Bayan: An Arabic Text Database Management System.
Roger King, Ali Morfeq:
Most existing databases lack features which allow
for the convenient manipulation of text. It is even more
difficult to use them if the text language is not based on the
Roman alphabet. The Arabic language is a very good example
of this case. Many projects have attempted to use
conventional database systems for Arabic data manipulation
(including text data), but because of Arabic's many
differences with English, these projects have met with limited
success. In the Bayan project, the approach has been
different. Instead of simply trying to adopt an environment
to Arabic, the properties of the Arabic language were the
starting point and everything was designed to meet the
needs of Arabic, thus avoiding the shortcomings of other
projects. A text database management system was designed
to overcome the shortcomings of conventional database
management systems in manipulating text data. Bayan's
data model is based on an object-oriented approach which
helps the extensibility of the system for future use.
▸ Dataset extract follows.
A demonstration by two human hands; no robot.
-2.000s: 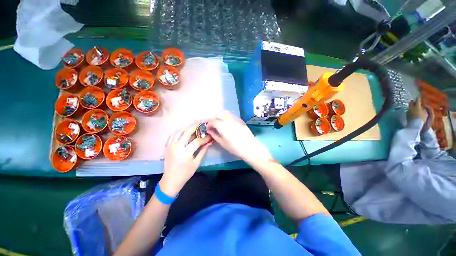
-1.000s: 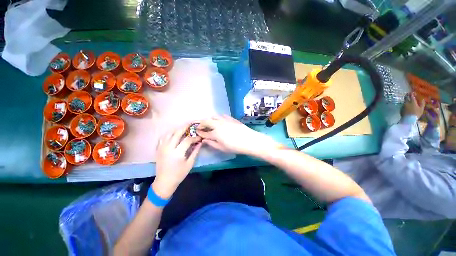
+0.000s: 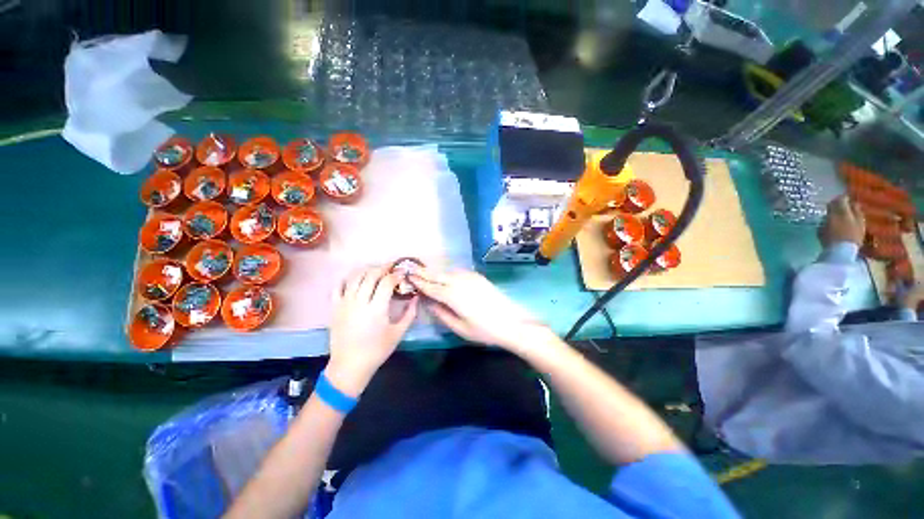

In Bayan,
we designed the database with the Arabic text properties
in mind. We designed it to support the way Arabic
words are derived, classified, and constructed. Furthermore,
linguistic algorithms (for word generation and morphologlcal
decomposition of words) were designed, leading
to a formalization of rules of Arabic language writing and
sentence construction. A user interface was designed on
top of this environment. A new representation of the Arabic
characters was designed, a complete Arabic keyboard
layout was created, and a window-based Arabic user interface
was also designed.